#### [Aim of the task]
Reproduce the entries exactly as they appear below.

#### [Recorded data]
* * *

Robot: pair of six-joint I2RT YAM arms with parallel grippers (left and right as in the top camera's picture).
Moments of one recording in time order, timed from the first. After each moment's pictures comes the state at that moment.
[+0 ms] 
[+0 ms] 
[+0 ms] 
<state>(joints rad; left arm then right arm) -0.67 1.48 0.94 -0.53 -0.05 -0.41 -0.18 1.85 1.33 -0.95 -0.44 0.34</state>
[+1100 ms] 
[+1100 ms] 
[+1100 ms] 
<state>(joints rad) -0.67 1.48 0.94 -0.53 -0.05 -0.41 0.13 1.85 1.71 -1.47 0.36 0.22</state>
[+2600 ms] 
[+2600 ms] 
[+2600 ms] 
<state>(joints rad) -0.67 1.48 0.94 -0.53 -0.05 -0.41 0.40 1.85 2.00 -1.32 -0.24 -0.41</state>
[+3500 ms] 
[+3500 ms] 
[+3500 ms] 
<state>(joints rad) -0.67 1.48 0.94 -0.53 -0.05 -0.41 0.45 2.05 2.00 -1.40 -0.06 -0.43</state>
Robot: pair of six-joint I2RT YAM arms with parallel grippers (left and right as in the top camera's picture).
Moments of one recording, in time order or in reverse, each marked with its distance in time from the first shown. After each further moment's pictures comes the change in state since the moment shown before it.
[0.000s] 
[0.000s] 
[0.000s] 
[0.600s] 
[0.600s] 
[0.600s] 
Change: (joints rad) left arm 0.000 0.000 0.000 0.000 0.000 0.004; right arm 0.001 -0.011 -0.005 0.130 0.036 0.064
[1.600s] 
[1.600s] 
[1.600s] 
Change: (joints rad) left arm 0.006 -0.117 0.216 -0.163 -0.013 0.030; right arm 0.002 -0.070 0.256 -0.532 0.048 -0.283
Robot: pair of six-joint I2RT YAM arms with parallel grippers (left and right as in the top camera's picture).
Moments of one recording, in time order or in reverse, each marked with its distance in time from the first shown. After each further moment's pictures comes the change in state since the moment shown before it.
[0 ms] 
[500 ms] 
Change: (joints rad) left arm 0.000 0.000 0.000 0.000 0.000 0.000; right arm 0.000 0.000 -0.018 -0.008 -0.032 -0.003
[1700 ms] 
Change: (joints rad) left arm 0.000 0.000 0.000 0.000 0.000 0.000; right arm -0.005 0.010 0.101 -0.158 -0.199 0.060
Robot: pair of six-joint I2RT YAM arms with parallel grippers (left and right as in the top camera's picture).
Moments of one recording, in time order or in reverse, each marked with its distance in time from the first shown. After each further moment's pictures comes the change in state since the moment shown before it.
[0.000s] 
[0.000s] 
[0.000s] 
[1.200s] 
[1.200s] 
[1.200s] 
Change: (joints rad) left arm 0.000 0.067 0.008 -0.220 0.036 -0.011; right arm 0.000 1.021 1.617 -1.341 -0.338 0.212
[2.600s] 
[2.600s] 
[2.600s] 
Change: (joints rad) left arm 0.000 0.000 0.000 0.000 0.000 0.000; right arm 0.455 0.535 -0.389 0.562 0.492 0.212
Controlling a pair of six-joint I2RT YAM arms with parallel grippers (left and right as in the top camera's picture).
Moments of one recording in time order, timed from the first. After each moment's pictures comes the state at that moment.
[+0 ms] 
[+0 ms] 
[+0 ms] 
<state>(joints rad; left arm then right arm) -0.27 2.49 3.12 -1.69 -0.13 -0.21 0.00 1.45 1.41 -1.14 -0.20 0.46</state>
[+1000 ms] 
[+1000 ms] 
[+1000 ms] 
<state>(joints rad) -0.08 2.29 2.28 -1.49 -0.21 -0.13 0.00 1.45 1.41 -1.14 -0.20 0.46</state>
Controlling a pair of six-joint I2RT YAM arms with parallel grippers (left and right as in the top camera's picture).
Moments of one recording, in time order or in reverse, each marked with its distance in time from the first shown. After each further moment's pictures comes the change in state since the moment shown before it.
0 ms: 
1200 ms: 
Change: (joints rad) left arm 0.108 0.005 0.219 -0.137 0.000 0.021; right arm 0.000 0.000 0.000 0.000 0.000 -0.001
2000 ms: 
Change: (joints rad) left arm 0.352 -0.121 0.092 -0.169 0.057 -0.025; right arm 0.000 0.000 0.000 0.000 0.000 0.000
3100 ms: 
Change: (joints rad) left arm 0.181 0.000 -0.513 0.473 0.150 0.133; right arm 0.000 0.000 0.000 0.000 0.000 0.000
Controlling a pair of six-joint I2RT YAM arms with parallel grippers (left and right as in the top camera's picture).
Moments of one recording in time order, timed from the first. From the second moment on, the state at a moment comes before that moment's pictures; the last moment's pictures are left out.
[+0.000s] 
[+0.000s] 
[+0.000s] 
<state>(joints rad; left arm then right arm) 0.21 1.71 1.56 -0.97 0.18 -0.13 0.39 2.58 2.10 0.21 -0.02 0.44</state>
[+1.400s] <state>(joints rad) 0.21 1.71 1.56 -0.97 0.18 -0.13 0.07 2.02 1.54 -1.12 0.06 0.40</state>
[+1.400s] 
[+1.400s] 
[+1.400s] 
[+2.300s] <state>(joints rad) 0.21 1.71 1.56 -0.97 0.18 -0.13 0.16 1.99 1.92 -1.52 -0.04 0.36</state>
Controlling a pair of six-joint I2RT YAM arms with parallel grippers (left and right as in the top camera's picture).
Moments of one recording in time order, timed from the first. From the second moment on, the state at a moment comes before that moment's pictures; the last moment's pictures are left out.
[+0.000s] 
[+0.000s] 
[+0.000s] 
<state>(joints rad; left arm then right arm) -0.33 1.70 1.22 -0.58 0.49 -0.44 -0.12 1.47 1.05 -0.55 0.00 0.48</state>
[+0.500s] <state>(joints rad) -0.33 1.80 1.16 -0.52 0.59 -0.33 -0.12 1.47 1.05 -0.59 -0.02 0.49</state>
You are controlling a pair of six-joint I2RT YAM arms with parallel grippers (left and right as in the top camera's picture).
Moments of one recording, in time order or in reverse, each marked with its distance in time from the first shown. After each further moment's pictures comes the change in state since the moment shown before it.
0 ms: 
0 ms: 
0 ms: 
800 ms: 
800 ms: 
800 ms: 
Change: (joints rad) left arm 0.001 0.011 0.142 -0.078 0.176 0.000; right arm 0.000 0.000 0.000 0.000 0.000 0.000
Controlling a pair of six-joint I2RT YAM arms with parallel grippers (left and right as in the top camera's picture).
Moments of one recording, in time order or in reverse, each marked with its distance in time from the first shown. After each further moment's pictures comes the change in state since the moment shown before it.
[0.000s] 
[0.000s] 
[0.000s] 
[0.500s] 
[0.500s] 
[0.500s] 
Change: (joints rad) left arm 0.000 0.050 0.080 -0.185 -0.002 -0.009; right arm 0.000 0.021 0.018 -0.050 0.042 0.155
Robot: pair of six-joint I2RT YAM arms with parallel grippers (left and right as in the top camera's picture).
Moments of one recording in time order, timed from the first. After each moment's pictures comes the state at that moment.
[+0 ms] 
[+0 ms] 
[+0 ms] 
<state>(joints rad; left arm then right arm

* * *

#### [Solution to this exercise]
Robot: pair of six-joint I2RT YAM arms with parallel grippers (left and right as in the top camera's picture).
Moments of one recording in time order, timed from the first. After each moment's pictures comes the state at that moment.
[+0 ms] 
[+0 ms] 
[+0 ms] 
<state>(joints rad; left arm then right arm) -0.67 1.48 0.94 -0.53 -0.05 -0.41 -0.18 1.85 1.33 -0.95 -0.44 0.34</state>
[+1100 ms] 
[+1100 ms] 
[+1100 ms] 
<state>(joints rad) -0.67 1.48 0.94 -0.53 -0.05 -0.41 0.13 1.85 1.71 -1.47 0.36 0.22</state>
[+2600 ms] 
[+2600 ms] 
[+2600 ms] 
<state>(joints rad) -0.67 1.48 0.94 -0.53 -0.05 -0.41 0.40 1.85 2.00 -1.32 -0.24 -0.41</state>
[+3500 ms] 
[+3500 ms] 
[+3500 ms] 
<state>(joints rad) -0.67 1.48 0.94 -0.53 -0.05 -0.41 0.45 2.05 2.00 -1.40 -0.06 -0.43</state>
Robot: pair of six-joint I2RT YAM arms with parallel grippers (left and right as in the top camera's picture).
Moments of one recording, in time order or in reverse, each marked with its distance in time from the first shown. After each further moment's pictures comes the change in state since the moment shown before it.
[0.000s] 
[0.000s] 
[0.000s] 
[0.600s] 
[0.600s] 
[0.600s] 
Change: (joints rad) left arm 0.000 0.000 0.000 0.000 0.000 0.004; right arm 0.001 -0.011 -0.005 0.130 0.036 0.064
[1.600s] 
[1.600s] 
[1.600s] 
Change: (joints rad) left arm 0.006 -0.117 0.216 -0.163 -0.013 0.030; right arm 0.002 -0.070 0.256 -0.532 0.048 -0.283
Robot: pair of six-joint I2RT YAM arms with parallel grippers (left and right as in the top camera's picture).
Moments of one recording, in time order or in reverse, each marked with its distance in time from the first shown. After each further moment's pictures comes the change in state since the moment shown before it.
[0 ms] 
[500 ms] 
Change: (joints rad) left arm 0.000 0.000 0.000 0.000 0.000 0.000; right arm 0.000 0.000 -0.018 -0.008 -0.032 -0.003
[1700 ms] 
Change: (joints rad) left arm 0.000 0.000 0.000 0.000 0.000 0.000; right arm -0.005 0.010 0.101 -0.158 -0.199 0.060
Robot: pair of six-joint I2RT YAM arms with parallel grippers (left and right as in the top camera's picture).
Moments of one recording, in time order or in reverse, each marked with its distance in time from the first shown. After each further moment's pictures comes the change in state since the moment shown before it.
[0.000s] 
[0.000s] 
[0.000s] 
[1.200s] 
[1.200s] 
[1.200s] 
Change: (joints rad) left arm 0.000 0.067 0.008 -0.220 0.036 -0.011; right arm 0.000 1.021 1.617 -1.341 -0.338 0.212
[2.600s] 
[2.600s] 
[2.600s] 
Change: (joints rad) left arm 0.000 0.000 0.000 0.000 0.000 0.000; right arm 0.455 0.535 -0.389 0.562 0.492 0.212
Controlling a pair of six-joint I2RT YAM arms with parallel grippers (left and right as in the top camera's picture).
Moments of one recording in time order, timed from the first. After each moment's pictures comes the state at that moment.
[+0 ms] 
[+0 ms] 
[+0 ms] 
<state>(joints rad; left arm then right arm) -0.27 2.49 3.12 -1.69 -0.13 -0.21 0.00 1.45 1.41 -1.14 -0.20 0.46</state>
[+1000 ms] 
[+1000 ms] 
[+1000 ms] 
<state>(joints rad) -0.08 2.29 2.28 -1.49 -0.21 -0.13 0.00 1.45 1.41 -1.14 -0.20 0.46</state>
Controlling a pair of six-joint I2RT YAM arms with parallel grippers (left and right as in the top camera's picture).
Moments of one recording, in time order or in reverse, each marked with its distance in time from the first shown. After each further moment's pictures comes the change in state since the moment shown before it.
0 ms: 
1200 ms: 
Change: (joints rad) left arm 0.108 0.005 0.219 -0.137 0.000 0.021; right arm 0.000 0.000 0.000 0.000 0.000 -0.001
2000 ms: 
Change: (joints rad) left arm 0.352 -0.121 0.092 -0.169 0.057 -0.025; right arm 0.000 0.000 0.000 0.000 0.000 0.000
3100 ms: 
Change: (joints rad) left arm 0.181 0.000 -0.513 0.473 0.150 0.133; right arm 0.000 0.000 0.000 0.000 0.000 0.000
Controlling a pair of six-joint I2RT YAM arms with parallel grippers (left and right as in the top camera's picture).
Moments of one recording in time order, timed from the first. From the second moment on, the state at a moment comes before that moment's pictures; the last moment's pictures are left out.
[+0.000s] 
[+0.000s] 
[+0.000s] 
<state>(joints rad; left arm then right arm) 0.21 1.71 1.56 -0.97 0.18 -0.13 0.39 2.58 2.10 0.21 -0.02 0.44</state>
[+1.400s] <state>(joints rad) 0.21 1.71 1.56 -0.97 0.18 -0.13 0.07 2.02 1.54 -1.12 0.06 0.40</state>
[+1.400s] 
[+1.400s] 
[+1.400s] 
[+2.300s] <state>(joints rad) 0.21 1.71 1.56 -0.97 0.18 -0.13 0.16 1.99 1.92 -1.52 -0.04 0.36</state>
Controlling a pair of six-joint I2RT YAM arms with parallel grippers (left and right as in the top camera's picture).
Moments of one recording in time order, timed from the first. From the second moment on, the state at a moment comes before that moment's pictures; the last moment's pictures are left out.
[+0.000s] 
[+0.000s] 
[+0.000s] 
<state>(joints rad; left arm then right arm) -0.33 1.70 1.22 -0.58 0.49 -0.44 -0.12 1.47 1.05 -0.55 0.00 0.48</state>
[+0.500s] <state>(joints rad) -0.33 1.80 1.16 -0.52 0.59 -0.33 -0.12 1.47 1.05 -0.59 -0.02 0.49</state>
You are controlling a pair of six-joint I2RT YAM arms with parallel grippers (left and right as in the top camera's picture).
Moments of one recording, in time order or in reverse, each marked with its distance in time from the first shown. After each further moment's pictures comes the change in state since the moment shown before it.
0 ms: 
0 ms: 
0 ms: 
800 ms: 
800 ms: 
800 ms: 
Change: (joints rad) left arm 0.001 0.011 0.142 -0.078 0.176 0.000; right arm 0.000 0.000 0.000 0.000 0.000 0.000
Controlling a pair of six-joint I2RT YAM arms with parallel grippers (left and right as in the top camera's picture).
Moments of one recording, in time order or in reverse, each marked with its distance in time from the first shown. After each further moment's pictures comes the change in state since the moment shown before it.
[0.000s] 
[0.000s] 
[0.000s] 
[0.500s] 
[0.500s] 
[0.500s] 
Change: (joints rad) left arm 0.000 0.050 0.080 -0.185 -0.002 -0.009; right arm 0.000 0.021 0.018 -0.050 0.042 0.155
Robot: pair of six-joint I2RT YAM arms with parallel grippers (left and right as in the top camera's picture).
Moments of one recording in time order, timed from the first. After each moment's pictures comes the state at that moment.
[+0 ms] 
[+0 ms] 
[+0 ms] 
<state>(joints rad; left arm then right arm

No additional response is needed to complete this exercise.